Segment Start: DATA SHOWN

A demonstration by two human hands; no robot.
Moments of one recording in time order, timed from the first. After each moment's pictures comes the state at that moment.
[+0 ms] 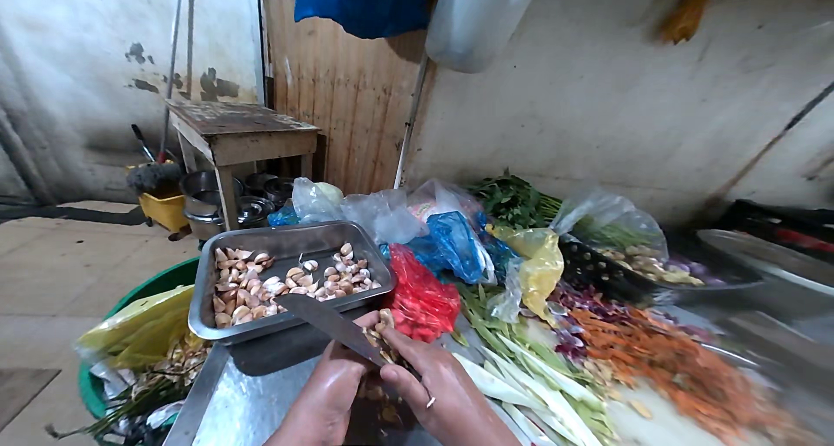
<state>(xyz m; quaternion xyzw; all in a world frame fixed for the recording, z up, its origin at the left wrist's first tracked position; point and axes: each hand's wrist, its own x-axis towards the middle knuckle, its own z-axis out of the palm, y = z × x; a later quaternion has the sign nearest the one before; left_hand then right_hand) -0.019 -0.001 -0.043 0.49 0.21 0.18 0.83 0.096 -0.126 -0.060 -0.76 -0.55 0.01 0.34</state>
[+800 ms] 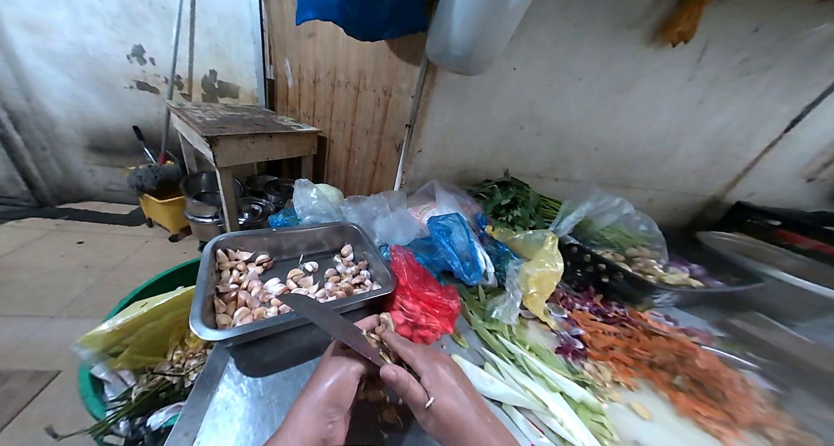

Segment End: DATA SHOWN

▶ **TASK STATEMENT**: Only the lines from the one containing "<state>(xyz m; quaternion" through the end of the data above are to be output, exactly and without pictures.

▶ **COMPLETED TASK**:
<state>(xyz m; quaternion xyzw; all in a world frame fixed for the recording, z up, its origin at the left wrist's first tracked position; point and axes: each hand's wrist, its own x-axis towards the middle knuckle, its own z-axis out of the palm, y = z × x; a later quaternion has the sign nearest the one before; left_hand then right_hand) -0.019 -0.001 -0.043 0.49 0.21 0.18 0.83 0.096 -0.126 -0.060 -0.76 -0.55 0.01 0.34</state>
[+800 ms] 

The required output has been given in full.